As regiões do Brasil onde se começa a trabalhar mais cedo são também aquelas em que as pessoas levam mais tempo para se aposentar. No Norte e Nordeste, 78,5% e 74,2% das aposentadorias contabilizadas pela Previdência no mês de junho foram pagas a quem deu entrada no benefício por idade, com mais de 65 anos, no caso dos homens, e mais de 60 anos, para as mulheres. No Sudeste, por exemplo, a principal modalidade é o tempo de contribuição – em que a idade média de entrada é de 54,7 anos -, que responde por 66,4% do total de aposentadorias. (…) No Nordeste, 74% dos benefícios previdenciários, que incluem, além das aposentadorias, categorias como auxílio-doença, valem até um salário mínimo, proporção que cai a 34,3% no Sudeste.[15]

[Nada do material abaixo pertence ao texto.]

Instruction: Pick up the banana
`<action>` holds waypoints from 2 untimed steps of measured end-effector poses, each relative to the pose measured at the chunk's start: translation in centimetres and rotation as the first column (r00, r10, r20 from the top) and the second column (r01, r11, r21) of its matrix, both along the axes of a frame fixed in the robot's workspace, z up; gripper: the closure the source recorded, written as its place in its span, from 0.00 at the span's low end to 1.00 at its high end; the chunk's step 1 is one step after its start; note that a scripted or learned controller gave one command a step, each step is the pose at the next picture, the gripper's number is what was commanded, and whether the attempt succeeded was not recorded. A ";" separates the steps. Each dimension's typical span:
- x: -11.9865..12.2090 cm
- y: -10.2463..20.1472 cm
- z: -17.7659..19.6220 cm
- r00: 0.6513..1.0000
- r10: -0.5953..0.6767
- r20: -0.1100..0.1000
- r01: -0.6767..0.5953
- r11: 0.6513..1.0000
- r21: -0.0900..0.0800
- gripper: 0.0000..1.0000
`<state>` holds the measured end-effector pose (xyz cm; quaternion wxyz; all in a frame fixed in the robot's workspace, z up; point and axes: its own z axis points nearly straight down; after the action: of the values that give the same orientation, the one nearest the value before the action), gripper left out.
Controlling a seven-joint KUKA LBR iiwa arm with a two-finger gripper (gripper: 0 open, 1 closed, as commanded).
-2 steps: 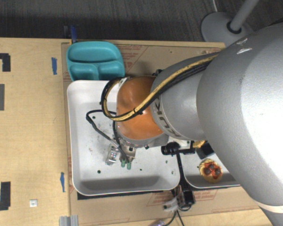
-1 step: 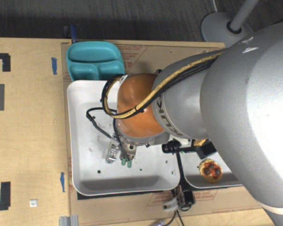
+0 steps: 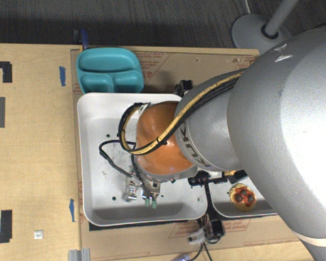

O requisito de idade mínima de 65 anos é inspirado nos países da Organização para a Cooperação e Desenvolvimento Econômico (OECD), organização na qual todos os países-membro possuem renda per capita mais elevada que a brasileira, sendo a maioria países desenvolvidos. Em 2017, a expectativa de vida ao nascer do Brasil é de aproximadamente 76 anos, 4 a menos que a média da OECD, cuja renda per capita é maior que o dobro da brasileira (Gráfico 12). Deve-se ter em mente, entretanto, que, devido às regras de transição, a idade mínima de 70 anos estará totalmente em vigor em uma década, quando a expectativa de vida ao nascer dos brasileiros deverá ser superior a 78 anos no Brasil. Em outras palavras, a PEC 287/16 propõe uma idade mínima relativamente alta se levarmos em conta as diferenças de expectativa de vida do Brasil e dos países ricos, mas não tão mais alta quanto parece à primeira vista.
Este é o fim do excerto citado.